Any mentorship that includes a $25,000 cheque is by most definitions a success. But both Burkett and Minaker hope to make something more of the relationship. The two had met only once before the award, but they’ve since had dinner a few times; Burkett imagines the mentorship will ultimately consist simply of hanging out, loaning her some of the 1,200 puppetry books in his personal library, and exchanging stories. “We have a lot of stuff to share, and I’m really excited to see where her own career takes her,” he said in an email. “She doesn’t do puppetry the way I do, and that’s good.” Already, a chance meeting between Burkett and Atom Egoyan the morning after the Siminovitch ceremony last November has helped facilitate Minaker’s possible involvement in an opera the filmmaker will be directing.
After losing his job in the opening scene of Billy Twinkle, Billy contemplates ending his mid-life crisis by hurling himself over the railing of the cruise ship.

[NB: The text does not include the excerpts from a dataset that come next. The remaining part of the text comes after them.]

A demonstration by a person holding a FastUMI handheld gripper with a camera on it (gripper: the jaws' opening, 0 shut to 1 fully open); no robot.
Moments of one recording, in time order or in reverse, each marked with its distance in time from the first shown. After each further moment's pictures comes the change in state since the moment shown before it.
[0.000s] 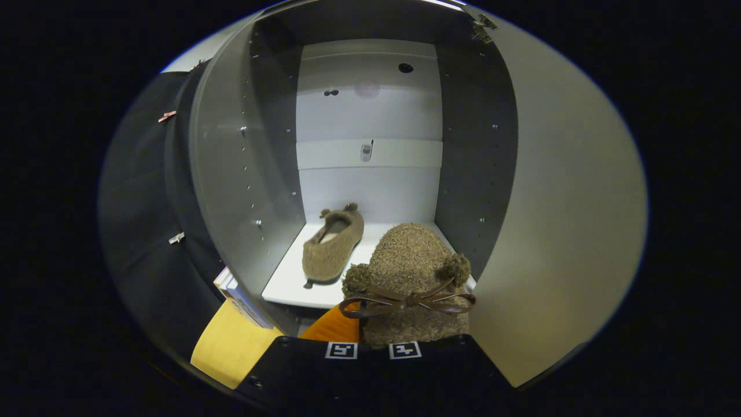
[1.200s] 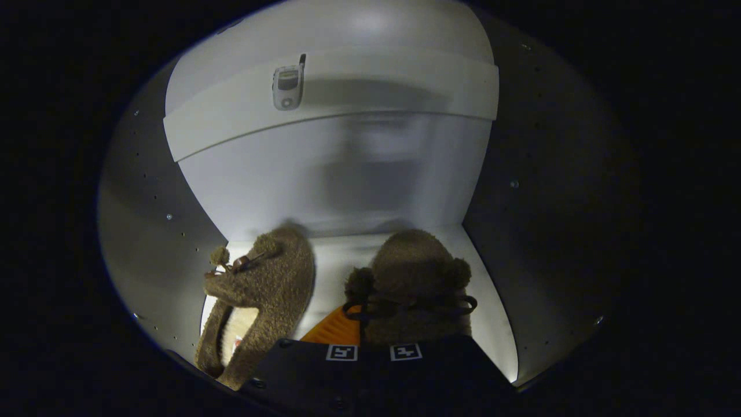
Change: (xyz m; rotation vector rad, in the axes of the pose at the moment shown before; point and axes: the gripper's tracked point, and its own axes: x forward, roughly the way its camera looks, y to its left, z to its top) arm 0.251 -0.034 0.002 0.080 0.300 -0.049
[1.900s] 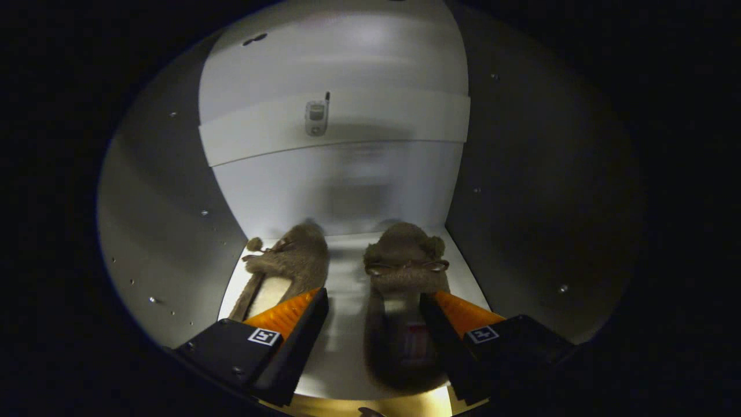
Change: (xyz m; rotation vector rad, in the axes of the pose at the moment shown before) arm -0.082 0.004 -0.008 -0.025 -0.092 -0.031
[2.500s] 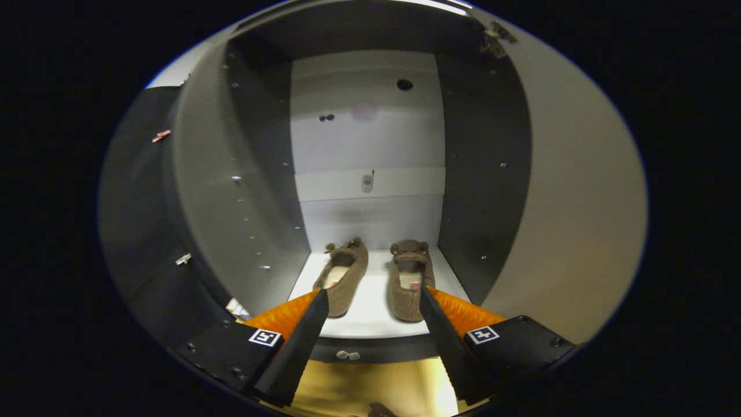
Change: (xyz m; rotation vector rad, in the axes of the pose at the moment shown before) arm -0.216 0.026 -0.011 -0.023 -0.251 0.126
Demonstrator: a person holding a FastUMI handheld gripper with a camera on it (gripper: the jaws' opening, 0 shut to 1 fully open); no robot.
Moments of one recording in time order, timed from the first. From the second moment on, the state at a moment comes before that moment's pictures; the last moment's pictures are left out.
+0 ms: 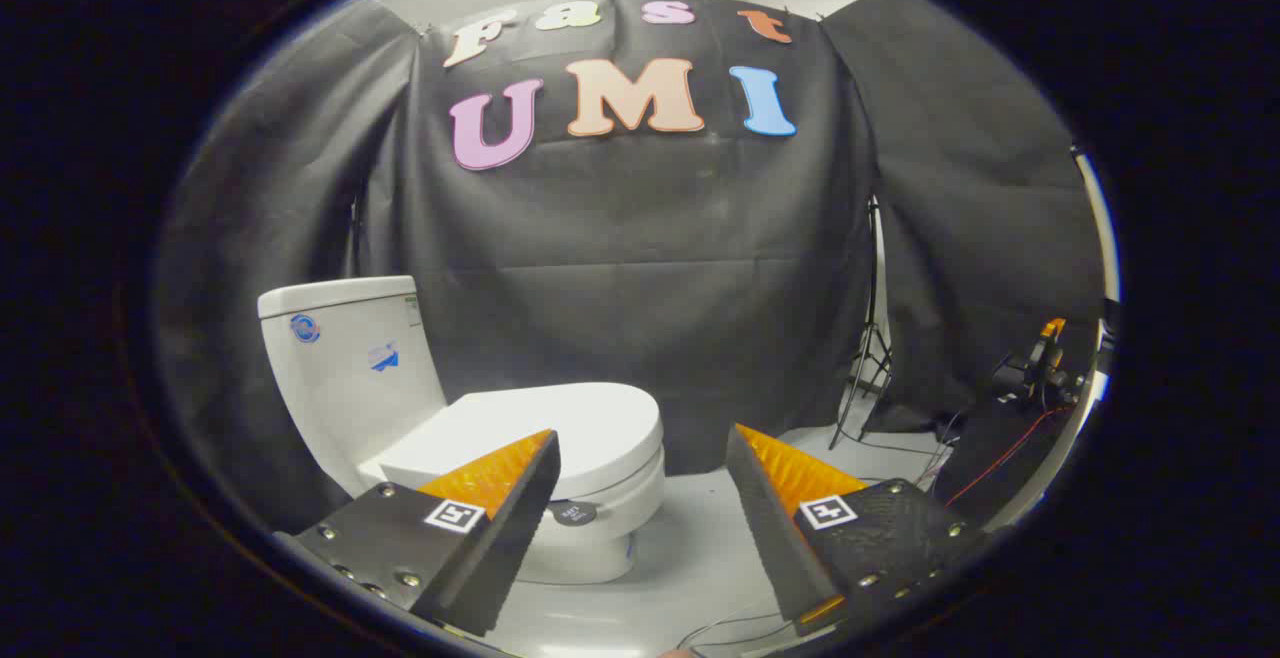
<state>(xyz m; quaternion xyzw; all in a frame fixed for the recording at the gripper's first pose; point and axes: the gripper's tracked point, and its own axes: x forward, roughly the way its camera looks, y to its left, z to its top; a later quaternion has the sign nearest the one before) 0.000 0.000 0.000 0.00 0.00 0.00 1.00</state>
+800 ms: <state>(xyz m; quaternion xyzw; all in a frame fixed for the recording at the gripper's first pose) 0.021 0.015 -0.005 -0.01 0.01 -0.02 1.00</state>
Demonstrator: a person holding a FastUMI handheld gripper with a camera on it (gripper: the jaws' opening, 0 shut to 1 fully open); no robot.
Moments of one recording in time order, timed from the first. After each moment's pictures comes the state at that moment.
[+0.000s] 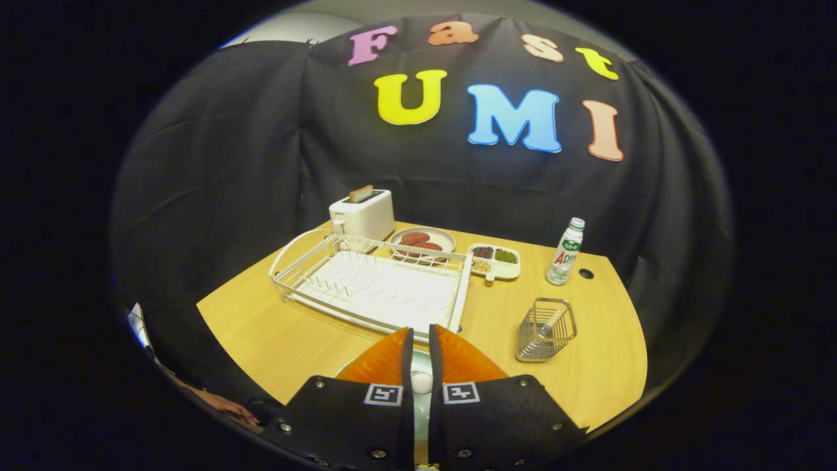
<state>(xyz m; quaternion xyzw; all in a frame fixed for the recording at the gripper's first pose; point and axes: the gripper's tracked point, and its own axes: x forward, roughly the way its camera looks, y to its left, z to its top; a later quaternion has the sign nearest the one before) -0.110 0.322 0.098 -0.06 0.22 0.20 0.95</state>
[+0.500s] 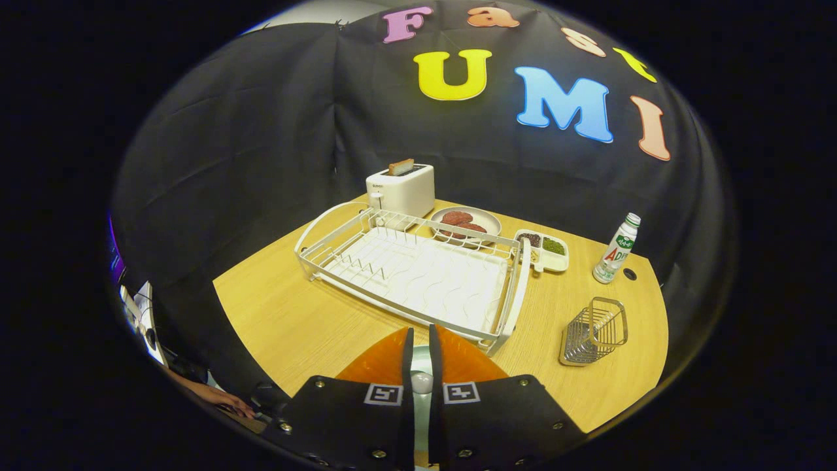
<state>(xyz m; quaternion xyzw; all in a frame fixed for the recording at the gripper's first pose) -0.100 0.371 0.065 -0.10 0.26 0.27 0.92</state>
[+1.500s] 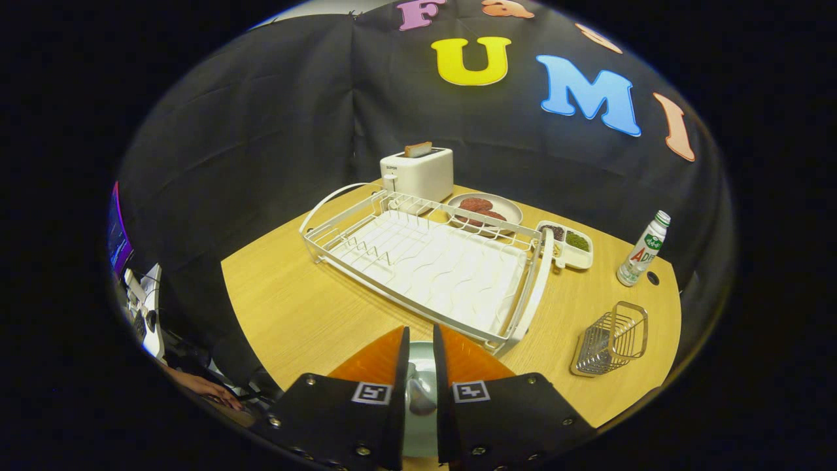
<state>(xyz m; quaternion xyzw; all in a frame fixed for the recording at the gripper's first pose) -0.082 0.358 0.047 -0.11 0.28 0.31 0.90</state>
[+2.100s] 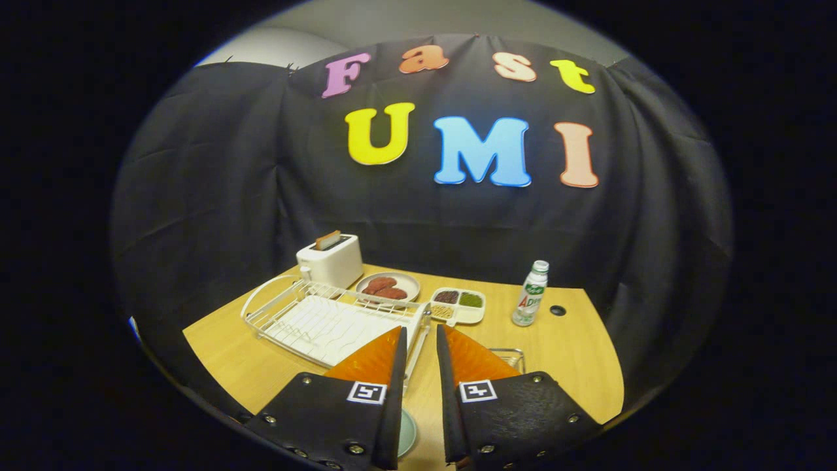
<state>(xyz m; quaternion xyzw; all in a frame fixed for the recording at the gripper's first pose) -0.047 0.227 0.191 -0.03 0.12 0.13 0.98</state>
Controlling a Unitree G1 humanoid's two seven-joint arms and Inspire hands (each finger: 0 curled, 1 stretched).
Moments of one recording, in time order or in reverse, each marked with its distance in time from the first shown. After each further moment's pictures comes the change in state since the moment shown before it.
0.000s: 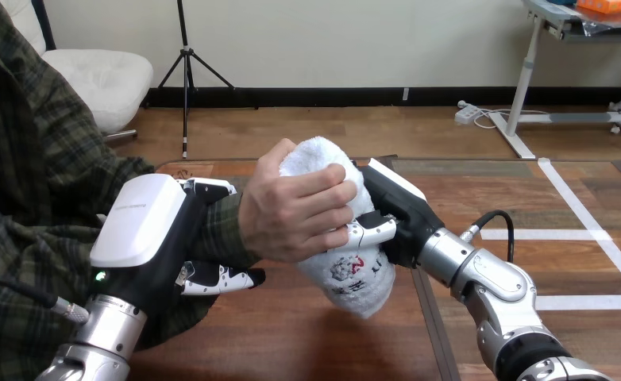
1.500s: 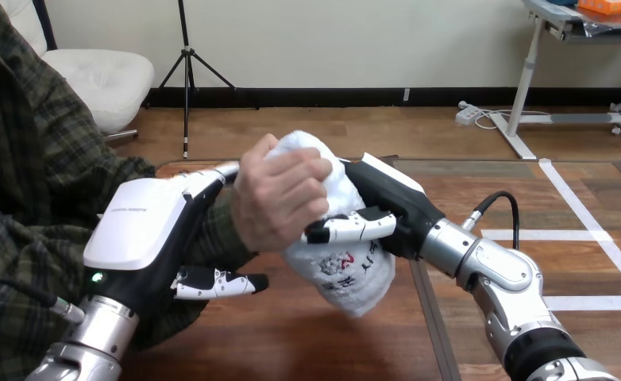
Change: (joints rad) left arm -0.008 0.027 0.014 0.038 0.109 -0.003 0.017; right arm 0.026 -0.042 0.041 -0.135 -0.056 0.035 -0.020
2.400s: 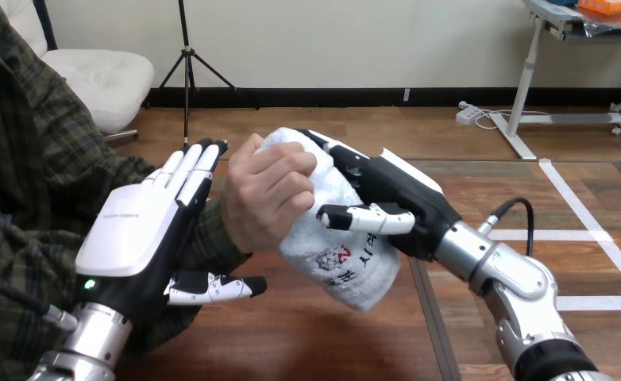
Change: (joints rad) left arm 0.030 0.003 0.015 -0.013 0.001 0.011 0.002; right arm 0.055 -0.018 -0.022 -0.070 0.058 0.009 0.010
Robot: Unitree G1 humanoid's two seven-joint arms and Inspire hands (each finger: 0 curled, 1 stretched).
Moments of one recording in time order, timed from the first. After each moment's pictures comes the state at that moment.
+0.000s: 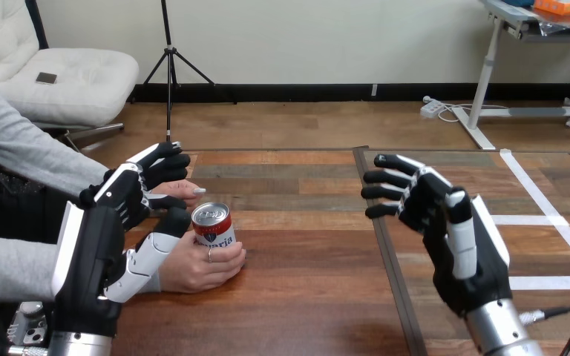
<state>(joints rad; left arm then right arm) 0.17 0.22 0.05 0.12 -0.01 -0.72 -0.06 -0.07 -0.13 -0.08 0.49 0.27 -0.63 0.45</state>
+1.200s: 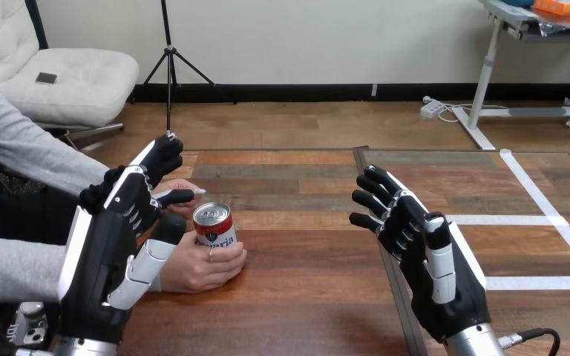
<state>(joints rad) 0.19 0.19 0.05 0.12 -0.08 -0.73 -0.16 -0.01 -0.08 -0.05 0.47 0.26 -0.63 0.48</state>
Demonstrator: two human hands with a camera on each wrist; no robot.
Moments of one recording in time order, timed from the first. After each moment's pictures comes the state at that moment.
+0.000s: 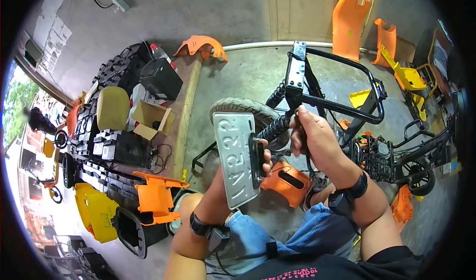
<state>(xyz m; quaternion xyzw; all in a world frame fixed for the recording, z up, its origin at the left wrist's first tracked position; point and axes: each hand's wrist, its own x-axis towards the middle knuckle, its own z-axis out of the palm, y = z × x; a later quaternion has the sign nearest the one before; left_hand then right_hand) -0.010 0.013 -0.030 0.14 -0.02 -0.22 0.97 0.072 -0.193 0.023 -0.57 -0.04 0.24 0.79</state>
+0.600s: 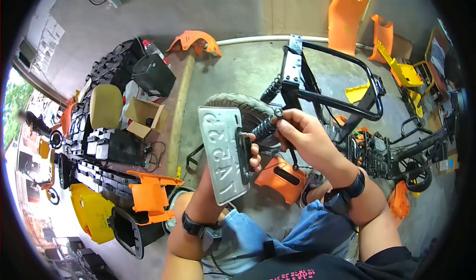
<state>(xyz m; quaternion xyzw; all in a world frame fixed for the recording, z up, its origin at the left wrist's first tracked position) -0.002 0.022 -0.039 0.15 -0.02 -0.20 0.97 0.074 -0.189 0.014 -0.66 -0.13 0.22 0.70</state>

Burkett was feeling no such angst when he wrote the play: “All the way up until it premiered in Edmonton, I was adamant that this is not me; this is just a character.” So there was a certain cruel irony to the fact that, a week after the premiere, the federal government terminated the arts export program that helped subsidize shipping costs for Canadian shows touring internationally. Burkett was already committed to runs in Britain and Australia, incurring shipping costs of $21,000 and $24,000, respectively; such expenses are typically borne by the country exporting the show. “Suddenly, within a month, I’m thinking the company has to fold,” he recalls. “So then I did have a crisis.”
Billy Twinkle’s journey back to hope culminates when he meets a junior version of himself, an eager young puppet boy desperate to learn from him. Burkett weathered his real-life crisis by tightening his belt and asking the host countries to help cover shipping. And indeed, after touring the show to enthusiastic reviews and winning the Siminovitch Prize, his confidence is back on the upswing. Still, you can’t help feeling that the final scene of Billy Twinkle is as prophetic as its opening, and that his most redemptive reward was finding the metaphorical equivalent of a twelve-year-old from Medicine Hat—a protege who will join him in carrying forward the endless evolution of their oft-neglected art form.